Yer çekimi mi suyun kaldırma kuvveti mi?
Yer çeker ve su kaldırıyorsa mesela bir denizde yer itiyor ve dalgalar kaldırıyorsa, denize giren bir insan havaya mı fırlamalı? Gerçekten hayır! Çünkü yer çekimi suda daha azdır. Böylece dünyamızdan uzaya su damlardı eğer yer çekimi çekmeseydi. İşte bunu suyun hem yukarı hem aşağı kaldırma (itme) kuvvetine borçluyuz. Su karayı iter ve kara suyu çeker. Ve de dünyamızın suları uzaya akmaz.
Besin zinciri
Bunu uzun sözlerle anlatmak zor olduğu için kendi çizdiğim grafikle ana hatlarını görelim. Zaten besin zinciri sadece ana hatlardan oluşmaktadır.

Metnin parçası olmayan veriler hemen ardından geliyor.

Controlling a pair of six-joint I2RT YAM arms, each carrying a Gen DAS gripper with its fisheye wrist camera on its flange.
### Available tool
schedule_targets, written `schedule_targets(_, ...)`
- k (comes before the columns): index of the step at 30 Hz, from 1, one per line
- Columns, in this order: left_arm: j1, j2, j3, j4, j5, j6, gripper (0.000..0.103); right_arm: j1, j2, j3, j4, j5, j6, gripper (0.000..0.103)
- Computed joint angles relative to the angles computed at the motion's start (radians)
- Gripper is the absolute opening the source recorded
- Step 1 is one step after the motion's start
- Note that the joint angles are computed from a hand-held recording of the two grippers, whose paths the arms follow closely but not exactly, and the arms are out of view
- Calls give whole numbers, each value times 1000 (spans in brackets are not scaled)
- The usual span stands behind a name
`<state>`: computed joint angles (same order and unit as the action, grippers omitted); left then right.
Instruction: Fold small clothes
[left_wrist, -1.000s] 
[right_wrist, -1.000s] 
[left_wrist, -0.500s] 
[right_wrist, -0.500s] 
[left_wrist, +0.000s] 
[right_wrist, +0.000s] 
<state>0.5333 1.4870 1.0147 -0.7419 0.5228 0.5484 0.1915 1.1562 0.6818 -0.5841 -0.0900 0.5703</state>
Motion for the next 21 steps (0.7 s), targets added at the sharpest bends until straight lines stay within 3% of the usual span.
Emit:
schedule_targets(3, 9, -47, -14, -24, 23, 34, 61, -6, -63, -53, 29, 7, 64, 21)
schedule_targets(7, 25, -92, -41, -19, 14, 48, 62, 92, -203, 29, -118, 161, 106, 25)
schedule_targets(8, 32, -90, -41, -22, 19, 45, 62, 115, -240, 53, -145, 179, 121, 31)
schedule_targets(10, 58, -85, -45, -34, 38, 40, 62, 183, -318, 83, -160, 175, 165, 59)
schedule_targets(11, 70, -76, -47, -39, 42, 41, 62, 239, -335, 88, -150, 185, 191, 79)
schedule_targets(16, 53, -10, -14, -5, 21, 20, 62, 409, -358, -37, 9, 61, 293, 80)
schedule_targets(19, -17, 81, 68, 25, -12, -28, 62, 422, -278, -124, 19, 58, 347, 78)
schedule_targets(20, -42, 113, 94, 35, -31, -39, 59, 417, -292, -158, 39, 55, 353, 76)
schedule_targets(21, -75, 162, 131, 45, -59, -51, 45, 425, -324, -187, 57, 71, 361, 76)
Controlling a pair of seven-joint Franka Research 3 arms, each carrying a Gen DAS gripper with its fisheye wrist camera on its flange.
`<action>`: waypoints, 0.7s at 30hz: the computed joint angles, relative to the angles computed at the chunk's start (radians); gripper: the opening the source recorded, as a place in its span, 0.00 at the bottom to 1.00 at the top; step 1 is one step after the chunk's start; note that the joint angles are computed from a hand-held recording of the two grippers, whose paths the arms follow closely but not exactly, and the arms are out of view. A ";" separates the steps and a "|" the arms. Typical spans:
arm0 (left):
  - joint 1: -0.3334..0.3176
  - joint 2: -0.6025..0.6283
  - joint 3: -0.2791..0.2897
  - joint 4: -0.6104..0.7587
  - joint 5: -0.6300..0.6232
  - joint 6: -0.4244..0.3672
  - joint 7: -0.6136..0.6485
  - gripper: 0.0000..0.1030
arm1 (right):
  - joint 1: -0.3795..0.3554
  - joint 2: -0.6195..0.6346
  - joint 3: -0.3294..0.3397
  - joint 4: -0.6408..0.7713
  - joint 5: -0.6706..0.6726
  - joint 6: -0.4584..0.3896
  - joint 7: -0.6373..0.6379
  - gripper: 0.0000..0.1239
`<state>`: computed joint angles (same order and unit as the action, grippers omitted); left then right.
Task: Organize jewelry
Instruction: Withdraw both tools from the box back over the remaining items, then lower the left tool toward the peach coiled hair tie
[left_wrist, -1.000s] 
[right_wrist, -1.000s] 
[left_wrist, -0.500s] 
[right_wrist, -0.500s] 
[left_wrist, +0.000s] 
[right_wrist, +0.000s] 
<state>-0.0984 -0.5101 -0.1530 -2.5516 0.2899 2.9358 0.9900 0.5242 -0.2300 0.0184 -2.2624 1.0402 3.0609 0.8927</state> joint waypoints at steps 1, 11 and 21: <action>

İnsan beyni nasıl çalışıyor?
İnsan beyni loblardan oluşur. Yani affedersiniz ama beynimiz g*tümüzle aynı yapıdan meydana gelir. O zaman biri düşünürken öteki neden düşünemiyor? Güzel soru. Cevabı da gözlerimiz. Evet “Gözler kalbin aynasıdır” derler ama gözler beynimizin aynasıdır. Mesela diyelim ki ben Merve’nin geldiğini gördüm. Ve görmeseydim hiçbir şey düşünebilir miydim?? Demek ki göz beynin kalbidir. Kalp de vücudun beynidir.
Evrim
Böyle bir saçmalık olamaz. Bir canlı popülasyonunun genetik kompozisyonunun rastgele mutasyonlar yoluyla zamanla değişmesi, genlerdeki mutasyonlar, göçler veya çeşitli türler arasında yatay gen aktarımları sonucu türün bireylerinde yeni veya değişmiş özelliklerin (varyasyonların) ortaya çıkması veya hayvanlar, bitkiler ve dünyadaki diğer tüm canlıların kökeninin kendilerinden önce yaşamış türlere dayanması ve ayırt edilebilir farklılıkların başarılı nesillerde meydana gelmiş genetik değişikliklerin bir sonucu olması size mantıklı geliyor mu Allah aşkına? ;))))
Mithat Çili kimdir?
1998’de Ankara’da doğdu. Fen dersine yatkınlığı daha ilkokulda belli olmasına rağmen, hoyrat babasının inadı yüzünden endüstri meslek lisesine verildi. 118’incilikle bitirdiği lisenin ardından üniversite sınavına hazırlanmak ve bilimsel araştırmalarına yoğunlaşmak için kendisini nadasa bıraktı. BUBİTAK (Bağımsız Bilim Tetkik ve Araştırma Kurumu) ile GEBİLİBİLİ (Genç Bilimadamı ve Bilimkadınları Derneği) kurucu üyesidir.